1. Authenticate with AWS ECR region `us-west-2`
1. Pull `linux/amd64` platform of `apptality/aws-ecs-cloudmap-prometheus-discovery:latest` locally
1. Re-tag it to `123456789012.dkr.ecr.us-west-2.amazonaws.com/tools/ecs-sd:latest`
1. Push `123456789012.dkr.ecr.us-west-2.amazonaws.com/tools/ecs-sd:latest` to ECR

### Positional Parameters

* **`target_ecr_repository_url`**: The full URL of your target AWS ECR repository without tag.
* **`source_dockerhub_image_url` (optional)**: DockerHub image to pull (default: `apptality/aws-ecs-cloudmap-prometheus-discovery:latest`).
* **`target_ecr_repository_tag` (optional)**: ECR image tag (defaults to the source image tag).
* **`docker_image_platform` (optional)**: Image platform (`linux/amd64` by default).

> Note: you need to create destination ECR repository first.

## References

This application is heavily influenced by the following articles:

* [Metrics collection from Amazon ECS using Amazon Managed Service for Prometheus](https://aws.amazon.com/blogs/opensource/metrics-collection-from-amazon-ecs-using-amazon-managed-service-for-prometheus/)
* [Metrics and traces collection from Amazon ECS using AWS Distro for OpenTelemetry with dynamic service discovery](https://aws.amazon.com/blogs/containers/metrics-and-traces-collection-from-amazon-ecs-using-aws-distro-for-opentelemetry-with-dynamic-service-discovery/)

Definitely suggest reading up on what is [AWS Distro for OpenTelemetry (ADOT)](https://aws-otel.github.io/docs/introduction), as it provides open source APIs, libraries, and agents to collect logs, metrics, and traces from your applications.

For how to integrate AWS AMP (Prometheus) with your Grafana please refer to [Set up Grafana open source or Grafana Enterprise for use with Amazon Managed Service for Prometheus](https://docs.aws.amazon.com/prometheus/latest/userguide/AMP-onboard-query-standalone-grafana.html) article by AWS.

## Alternatives

There are definitely some discovery tools that are alternative to current application:

* [Container Insights Prometheus metrics monitoring](https://docs.aws.amazon.com/AmazonCloudWatch/latest/monitoring/ContainerInsights-Prometheus-Setup-autodiscovery-ecs.html) discovers your infrastructure using CloudWatch
* IMHO - How CloudWatch agent configuration is structured around discovery of resources is NOT idiomatic to AWS. AWS has a powerful, rich support of tags on pretty much any resource.
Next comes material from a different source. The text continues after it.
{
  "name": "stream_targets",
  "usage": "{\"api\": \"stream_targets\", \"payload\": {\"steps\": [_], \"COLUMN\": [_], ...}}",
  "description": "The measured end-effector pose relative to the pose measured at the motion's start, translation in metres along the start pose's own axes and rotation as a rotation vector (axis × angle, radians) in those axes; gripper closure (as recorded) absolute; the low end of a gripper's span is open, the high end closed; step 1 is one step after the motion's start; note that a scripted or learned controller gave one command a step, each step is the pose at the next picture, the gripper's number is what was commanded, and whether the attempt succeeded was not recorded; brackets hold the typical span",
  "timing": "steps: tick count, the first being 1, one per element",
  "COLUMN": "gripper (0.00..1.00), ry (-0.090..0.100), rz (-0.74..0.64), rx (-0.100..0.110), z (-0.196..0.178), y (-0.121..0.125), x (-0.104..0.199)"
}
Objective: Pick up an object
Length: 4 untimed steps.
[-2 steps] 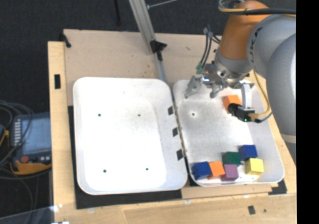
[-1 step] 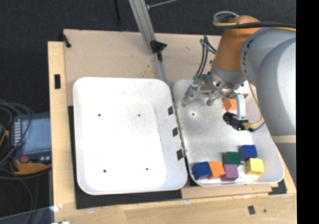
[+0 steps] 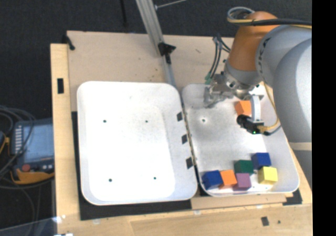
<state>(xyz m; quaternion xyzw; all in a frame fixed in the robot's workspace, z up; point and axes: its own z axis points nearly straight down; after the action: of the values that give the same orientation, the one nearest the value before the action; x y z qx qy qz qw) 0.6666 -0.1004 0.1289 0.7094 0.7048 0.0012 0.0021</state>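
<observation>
We see the arm [image 3: 283, 46] over the right bin's [image 3: 210, 140] far edge, the left bin [image 3: 131, 140] beside it; the gripper [image 3: 212, 96] sits low at the far left corner; whether it is clenched we cannot tell; we judge it between grasps; next it must reach the blocks [image 3: 241, 174] clustered along the near edge, or the orange block [image 3: 242, 107] near the wrist.

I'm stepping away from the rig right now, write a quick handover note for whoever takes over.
Gripper: low over the far end of the right bin; nothing seen between its fingers.
Blocks: orange block beside the wrist; blue, orange, purple, green, dark blue and yellow clustered along the near edge of that bin.
Done: no pick visible.
Left: grasp one block and lift it.
</observation>
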Motion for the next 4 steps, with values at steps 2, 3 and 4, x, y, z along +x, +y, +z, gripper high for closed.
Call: {"api": "stream_targets", "payload": {"steps": [2,3,4], "gripper": [1.00,1.00,1.00], "ry": [0.000,0.002,0.001], "rz": [-0.010,-0.012,-0.012], "rx": [-0.003,0.003,0.005], "z": [-0.105,-0.116,-0.115], "y": [0.012,-0.013,-0.040], "x": [-0.005,0.036,0.066]}}
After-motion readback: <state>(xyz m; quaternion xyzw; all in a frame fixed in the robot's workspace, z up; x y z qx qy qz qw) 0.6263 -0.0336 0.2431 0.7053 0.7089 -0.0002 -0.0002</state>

It would be very natural & AWS'ish to use tagging filters for resource selection instead of complex Regex filters.
* [aws-cloudmap-prometheus-sd](https://github.com/awslabs/aws-cloudmap-prometheus-sd) plugin by AWS
* [prometheus-for-ecs](https://github.com/aws-samples/prometheus-for-ecs) plugin by AWS. Definitely dig into [deploy-prometheus](https://github.com/aws-samples/prometheus-for-ecs/tree/main/deploy-prometheus) and [deploy-adot](https://github.com/aws-samples/prometheus-for-ecs/tree/main/deploy-adot) folders of the repository to get a good understanding of how integrations are being set up.

## Contributing

Contributions are welcome! Please feel free to submit pull requests or open issues to discuss potential improvements or features.

## License

This project is licensed under the MIT License - see the LICENSE file for details.